Added to the ordinance was a new deposit schedule. Redshaw noted the purpose of the deposit is to cover the final month of service should a customer leave town without resolving accounts. Deposits, which had also not changed in years, rose to $100 for homeowners and $150 for renters.

Sewer rates, where increases were expected to pay for the new sewer pipeline to Monett, rose to comparable rates: $25 for the first 1,000 gallons and $5 for subsequent 1,000 gallons for homeowners, and $46 for the first 1,000 gallons for out-of-town water customers interested in hooking onto the sewer system, plus $10 for each subsequent 1,000 gallons. The city previously had no out-of-town rates for sewer use. Late fees, reconnect charges and deposits all matched the new water rates.

Redshaw said she and Assistant Clerk Terri Garrision developed a handout chart to show customers how the new rates would translate into their personal use. Copies are available at Purdy City Hall.

To cover the cost of the pipeline and corresponding system upgrades, the city spent approximately $2.8 million after receiving approval from voters to spend up to $4 million. To secure federal aid, city leaders had to raise sewer rates to the national average of 2 percent of the median income. The U.S. Department of Agriculture’s Rural Development Program loaned the city $758,000.

The repayment plan, Redshaw said, will cover interest only for the first two years, then double at payments on the principle begin. The city is scheduled to make 33 payments of $32,693 a year, which breaks down to $1,469 a month for the first two years, then $2,732.42 per month thereafter. She noted the interest rate assessed on the city came in at a quarter of a percent lower than expected.

Prior to the rate increase, Redshaw said sewer rates generated only enough to cover payments to Monett, leaving nothing to pay down the debt. She thought that by the end of the year the new rates would have had enough time to show how they cover costs. Prock held out the possibility that if rates perform well, the council may be able to slightly lower fees.

In the bills for the month were final charges for building the sewer pipeline to Monett by Rosetta Construction, totaling $143,552. Engineering bills for Allgeier, Martin and Associates, though expected to continue at a lower rate, came to $25,752.40. Prock said the city will now shift its focus with its engineers on reducing the inflow and infiltration that allows stormwater runoff into the sanitary sewer system, triggering overage charges in the monthly bills from Monett.
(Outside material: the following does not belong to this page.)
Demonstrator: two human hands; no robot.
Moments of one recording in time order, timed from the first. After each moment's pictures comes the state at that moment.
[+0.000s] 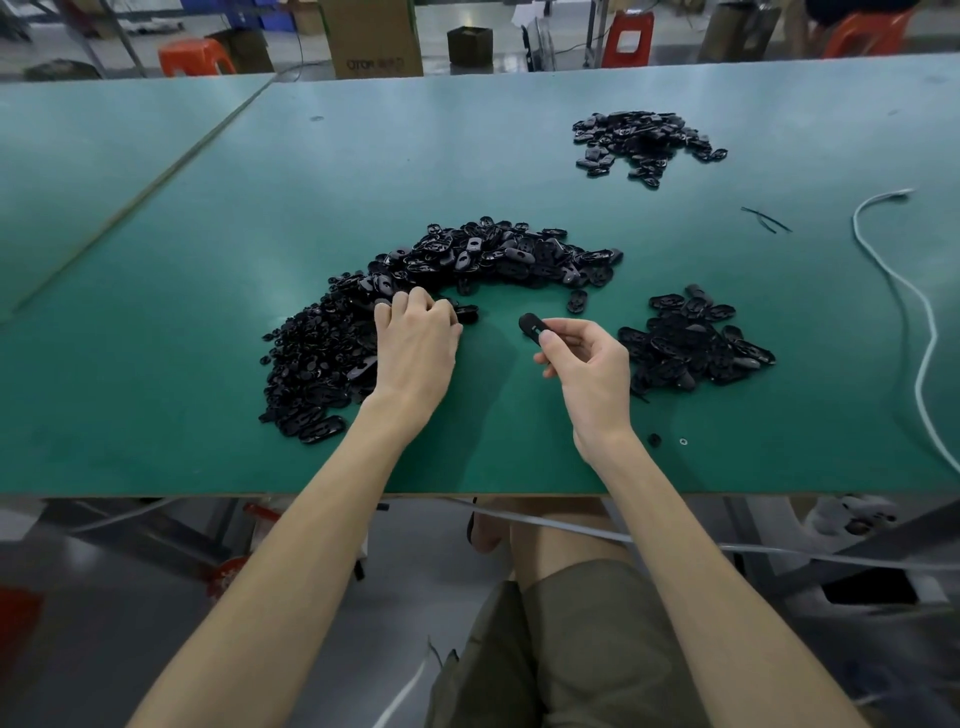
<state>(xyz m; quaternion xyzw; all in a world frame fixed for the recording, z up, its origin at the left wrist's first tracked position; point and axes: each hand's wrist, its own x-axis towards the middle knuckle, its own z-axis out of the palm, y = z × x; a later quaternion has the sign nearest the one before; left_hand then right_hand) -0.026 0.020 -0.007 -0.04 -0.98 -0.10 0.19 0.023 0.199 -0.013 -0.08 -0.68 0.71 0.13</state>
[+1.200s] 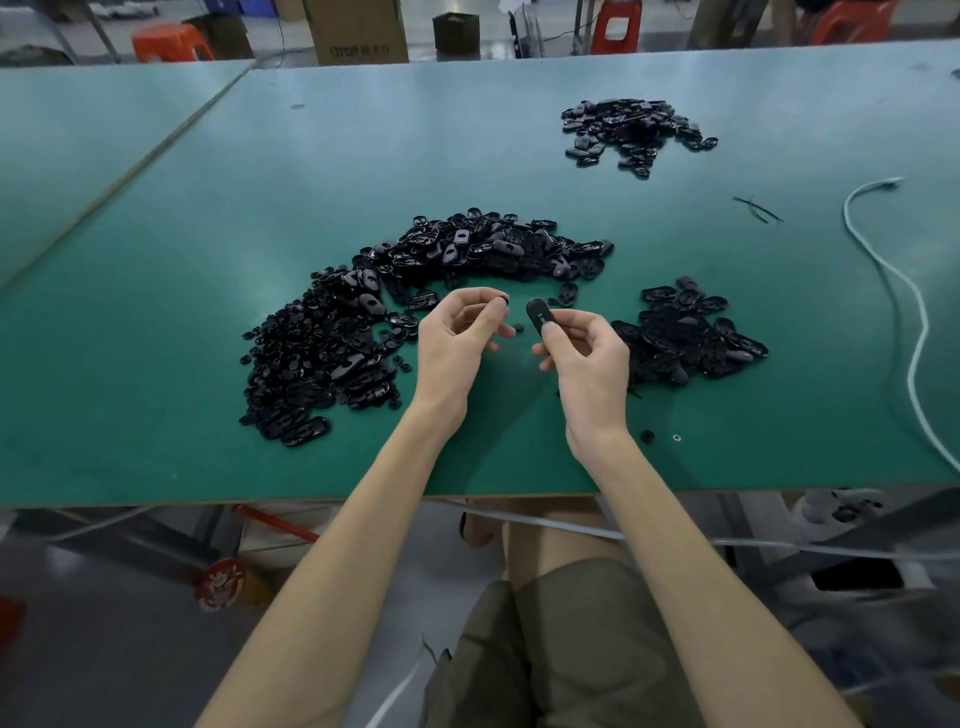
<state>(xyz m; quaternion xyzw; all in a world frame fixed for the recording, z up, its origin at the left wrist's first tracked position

Sue Bacorn, administrator for the city of the grant process, could finally receive payment at the close of the project. Her bill came to $52,000 for work that covered the past 10 years.

In other business, aldermen opened bids and sold old equipment, having purchased a new tractor and mower. Nhia Yang of the Fairview area was the high bidder for the city’s old Case tractor at $2,000. Cristobal Ibarra of Purdy bought the eight-foot brushhog for $1,500. Tom’s Excavating of rural Granby bought the small brushhog for $600.

At the recommendation of City Attorney Darlene Parrigon, the council adopted an ordinance declaring it was the obligation of property owners to maintain mowing on city or state right-of-way on their properties. The ordinance has foundation in state statutes and a court ruling. The city of Monett recently adopted a similar ordinance. A new fine schedule for municipal court was also adopted, mandated by state law.

Council members approved paying to send Purdy Fire Chief Rick Mercer to training as the city’s emergency management director.

Public Works foreman Lonnie Lowery expected several contractors to visit the city shortly to review how to convert the community building into a new city hall. Prock planned to schedule a forum with those contractors at the August monthly meeting to advance that project.

In department reports, Police Chief Jackie Lowe reported his department is now using a new summary system to submit incident reports on monthly cases to the Missouri State Highway Patrol. Use of the new system will be mandated in 2021.